First of all, section 245 of the Income Tax Act is the general anti-avoidance rule. If you make an attempted avoidance transaction that is for the purpose of only getting a tax benefit, and if it's determined that the transaction is abusive, then the Canada Revenue Agency is able to force you to pay a tax notwithstanding the attempted transaction. In this case, it's the non-arm's-length debt in the corporate subsidiary of the income trust that CRA can go in and say, “We don't permit you to have this high level of debt, we don't permit you to use a 15% interest rate”, just as an example. The thin capitalization rule, if it's used in conjunction with that, which is section 18.4...you are limited to having two times the debt relative to the equity in a non-arm's-length debt transaction.
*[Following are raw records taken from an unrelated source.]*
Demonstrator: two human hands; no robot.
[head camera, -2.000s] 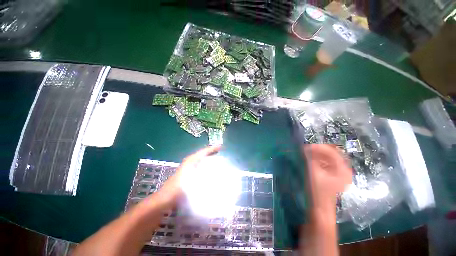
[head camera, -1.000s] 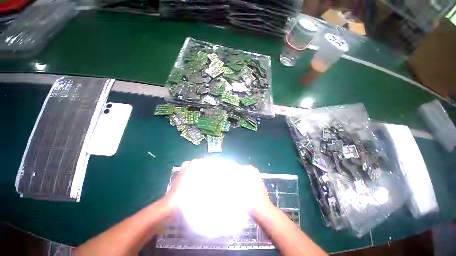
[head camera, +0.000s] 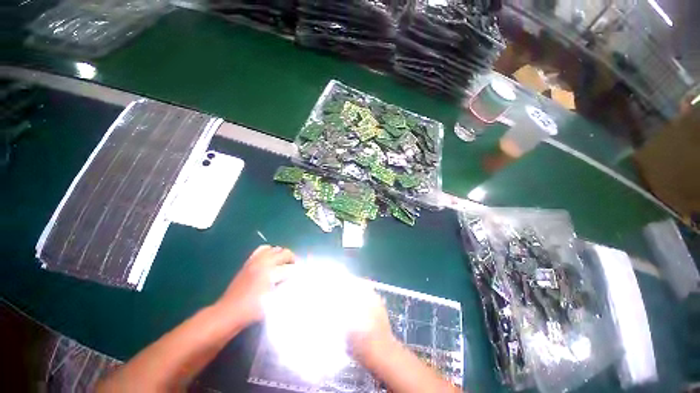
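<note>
My left hand (head camera: 259, 281) and my right hand (head camera: 371, 326) are close together at the lower middle, over a gridded clear sheet (head camera: 434, 326). A strong white glare covers the fingertips of both hands, so what they hold is hidden. The sheet's right part shows square cells. A loose pile of green circuit boards (head camera: 353, 204) lies just beyond my hands, with one pale board (head camera: 353, 234) at its near edge. Behind it stands a clear tray (head camera: 441, 173) heaped with green boards.
A stack of dark gridded sheets (head camera: 123, 192) and a white smartphone (head camera: 209, 190) lie at left. At right are a clear tray with darker boards (head camera: 537, 295) and a white strip (head camera: 625, 315). Cups (head camera: 485, 107) and dark stacked trays (head camera: 445, 46) stand behind.
My right hand has come from the right tray to beside my left hand over the gridded sheet. The view has also shifted and tilted.
</note>
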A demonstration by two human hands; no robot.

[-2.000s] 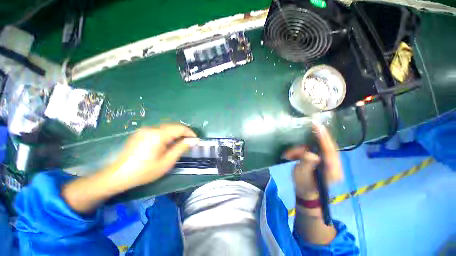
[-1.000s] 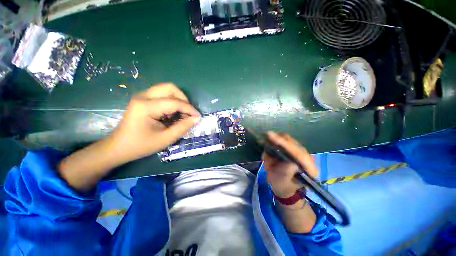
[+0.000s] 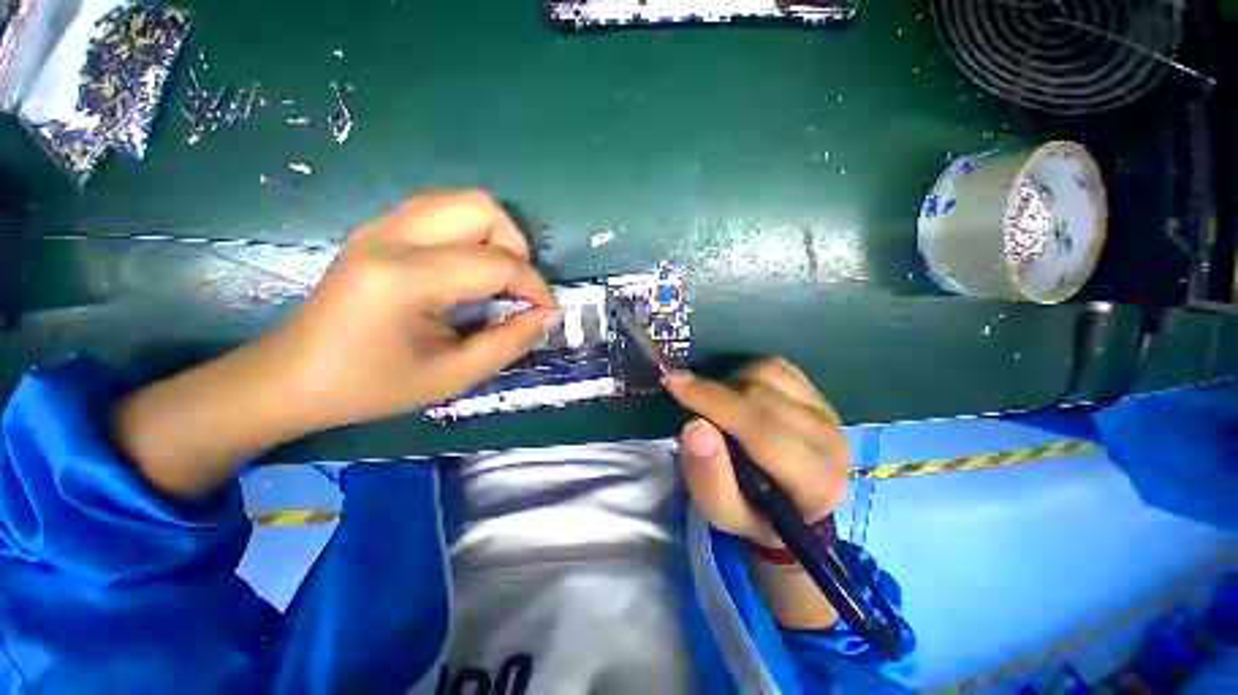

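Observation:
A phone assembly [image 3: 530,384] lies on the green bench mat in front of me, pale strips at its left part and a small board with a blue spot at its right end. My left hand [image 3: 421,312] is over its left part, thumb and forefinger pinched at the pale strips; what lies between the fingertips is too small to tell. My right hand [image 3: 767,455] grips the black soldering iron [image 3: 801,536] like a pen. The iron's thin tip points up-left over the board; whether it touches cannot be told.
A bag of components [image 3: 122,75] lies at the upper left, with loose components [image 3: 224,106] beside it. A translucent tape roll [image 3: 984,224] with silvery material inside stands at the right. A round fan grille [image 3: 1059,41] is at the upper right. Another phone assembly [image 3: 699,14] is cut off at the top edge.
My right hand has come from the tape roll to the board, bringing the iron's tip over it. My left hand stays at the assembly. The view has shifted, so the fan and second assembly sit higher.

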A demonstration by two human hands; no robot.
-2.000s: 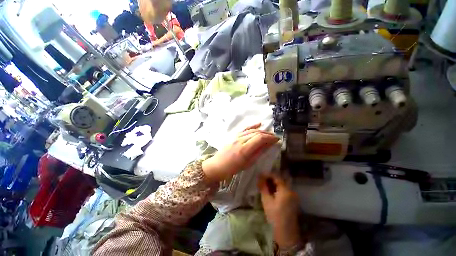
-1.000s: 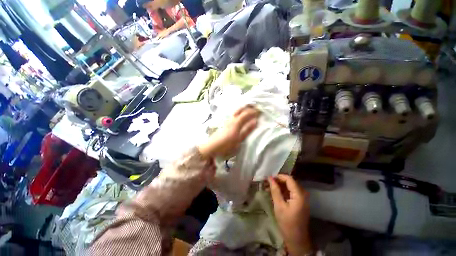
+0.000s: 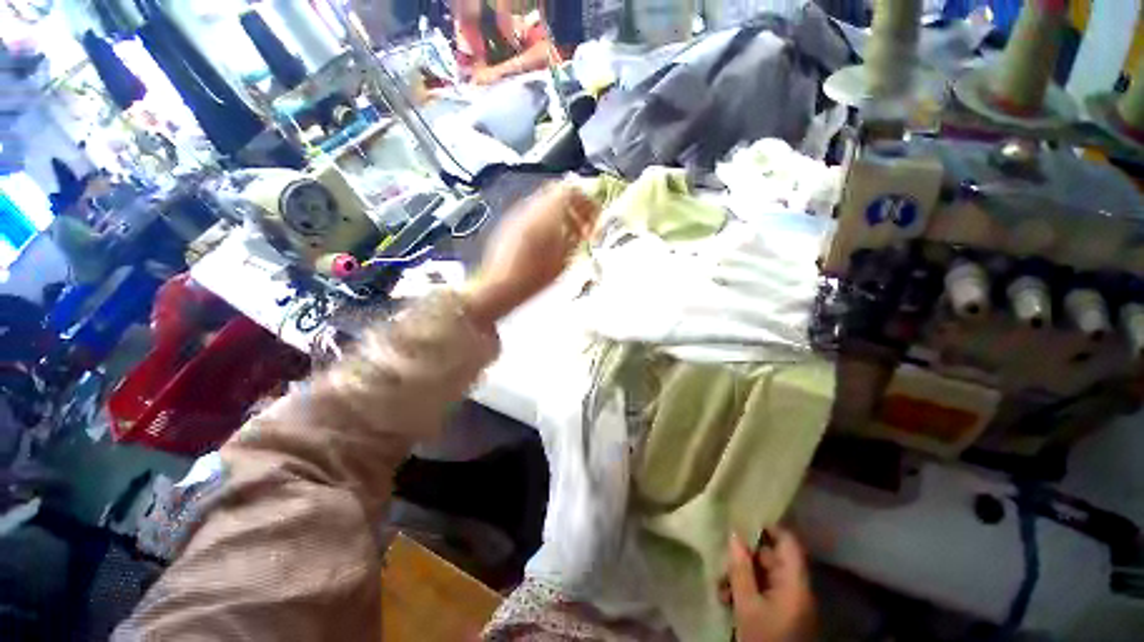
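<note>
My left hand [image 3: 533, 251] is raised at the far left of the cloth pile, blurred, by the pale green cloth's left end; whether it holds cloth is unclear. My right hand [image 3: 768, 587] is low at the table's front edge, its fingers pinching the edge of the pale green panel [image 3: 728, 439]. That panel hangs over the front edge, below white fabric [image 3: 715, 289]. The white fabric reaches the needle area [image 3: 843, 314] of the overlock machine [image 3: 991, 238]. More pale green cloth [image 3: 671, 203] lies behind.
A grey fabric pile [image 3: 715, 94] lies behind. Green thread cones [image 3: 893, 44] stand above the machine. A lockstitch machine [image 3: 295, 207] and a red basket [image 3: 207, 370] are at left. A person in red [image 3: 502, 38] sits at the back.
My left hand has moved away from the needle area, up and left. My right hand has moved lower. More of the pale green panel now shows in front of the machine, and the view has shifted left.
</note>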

The consequence is that they're forced to have that 2:1 ratio, and they don't get the interest deduction that is presently in existence, even in the case of a private income trust. The tax advisers are telling the foreign acquirers to come to the country because this new income trust tax legislation for you today applies to publicly traded. They're saying that if you come in and acquire this and make it private, you'll get the same ability to use the high non-arm's-length debt and get a full interest deduction for that.
I'm saying Canada Revenue Agency can say to that foreign private equity buyer or to that master limited partnership, “You're not allowed to do that. We're going to use these sections of the act and force you to not have such a deduction and have profits”—they're not all stripped out—“and you'll pay taxes to the Canadian government.” It would be grossly unfair not to apply that GAAR section and thin capitalization rule after having just removed the tax advantage for individual Canadians.
It's also essential, in my opinion, in the debate of hollowing out of Canadian corporations and income trusts, that we not have a tax advantage in this country that draws all those billions of floating capital in the world to our market because we're a tax haven for them. We stop ourselves being a tax haven by using this thin cap rule in the non-arm's-length step. They can do it for the royalties in the anti-trust as well. GAAR would apply to the artificially high royalty agreements within the energy trust.